**Exercise objective:** Reproduce the entries below in full and without error.
[[ Entries shown open ]]
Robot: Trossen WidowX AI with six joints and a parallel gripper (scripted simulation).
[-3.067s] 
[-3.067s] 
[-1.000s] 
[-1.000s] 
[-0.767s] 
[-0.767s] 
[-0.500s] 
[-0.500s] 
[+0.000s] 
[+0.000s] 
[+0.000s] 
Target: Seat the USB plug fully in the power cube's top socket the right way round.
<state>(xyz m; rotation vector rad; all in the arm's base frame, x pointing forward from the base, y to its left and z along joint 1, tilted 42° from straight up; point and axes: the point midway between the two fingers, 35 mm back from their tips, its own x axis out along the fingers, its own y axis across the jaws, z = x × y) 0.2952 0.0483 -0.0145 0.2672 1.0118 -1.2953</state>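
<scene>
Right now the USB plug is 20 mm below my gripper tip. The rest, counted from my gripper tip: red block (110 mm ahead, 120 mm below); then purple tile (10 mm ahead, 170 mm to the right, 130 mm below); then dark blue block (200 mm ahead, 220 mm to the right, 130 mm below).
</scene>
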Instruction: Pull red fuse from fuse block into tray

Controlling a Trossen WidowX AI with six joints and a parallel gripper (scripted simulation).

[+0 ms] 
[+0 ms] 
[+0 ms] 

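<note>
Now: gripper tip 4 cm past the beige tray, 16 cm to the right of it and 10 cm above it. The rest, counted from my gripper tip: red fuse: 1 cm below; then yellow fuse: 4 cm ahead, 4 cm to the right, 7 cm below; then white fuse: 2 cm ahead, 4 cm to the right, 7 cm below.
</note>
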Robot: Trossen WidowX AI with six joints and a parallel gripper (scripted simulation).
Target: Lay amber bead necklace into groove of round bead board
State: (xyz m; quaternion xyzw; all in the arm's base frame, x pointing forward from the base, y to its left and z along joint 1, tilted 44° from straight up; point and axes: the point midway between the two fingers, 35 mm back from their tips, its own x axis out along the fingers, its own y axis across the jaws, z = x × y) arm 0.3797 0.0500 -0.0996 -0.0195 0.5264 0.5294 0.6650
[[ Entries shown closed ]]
**Solved problem:**
Robot: Trossen WidowX AI with six joints and a parallel gripper (scripted simulation).
[-3.067s] 
[-3.067s] 
[-1.000s] 
[-1.000s] 
[-0.767s] 
[-0.767s] 
[-0.500s] 
[-0.500s] 
[+0.000s] 
[+0.000s] 
[+0.000s] 
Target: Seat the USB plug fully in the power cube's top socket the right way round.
<state>(xyz m; rotation vector rad; all in the arm's base frame, x pointing forward from the base, y to its left and z along joint 1, tilted 42° from straight up; point and axes: the point midway between the two fingers, 35 mm back from their tips, its own x axis out along the fingers, its own y axis across the jaws, z = x × y) 0.2952 0.0483 -0.0145 0.2672 1.0118 -1.2953</state>
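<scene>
Right now the USB plug is 20 mm below my gripper tip. The rest, counted from my gripper tip: red block (110 mm ahead, 120 mm below); then purple tile (10 mm ahead, 170 mm to the right, 130 mm below); then dark blue block (200 mm ahead, 220 mm to the right, 130 mm below).
</scene>
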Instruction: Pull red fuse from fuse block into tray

Controlling a Trossen WidowX AI with six joints and a parallel gripper (scripted simulation).

[+0 ms] 
[+0 ms] 
[+0 ms] 

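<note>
Now: gripper tip 4 cm past the beige tray, 16 cm to the right of it and 10 cm above it. The rest, counted from my gripper tip: red fuse: 1 cm below; then yellow fuse: 4 cm ahead, 4 cm to the right, 7 cm below; then white fuse: 2 cm ahead, 4 cm to the right, 7 cm below.
</note>
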Robot: Trossen WidowX AI with six joints and a parallel gripper (scripted simulation).
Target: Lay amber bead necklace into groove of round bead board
State: (xyz m; quaternion xyzw; all in the arm's base frame, x pointing forward from the base, y to its left and z along joint 1, tilted 44° from straight up; point and axes: the point midway between the two fingers, 35 mm back from their tips, its own x axis out along the fingers, its own y axis across the jaws, z = x × y) arm 0.3797 0.0500 -0.0996 -0.0195 0.5264 0.5294 0.6650

The answer is complete, and the exercise is done.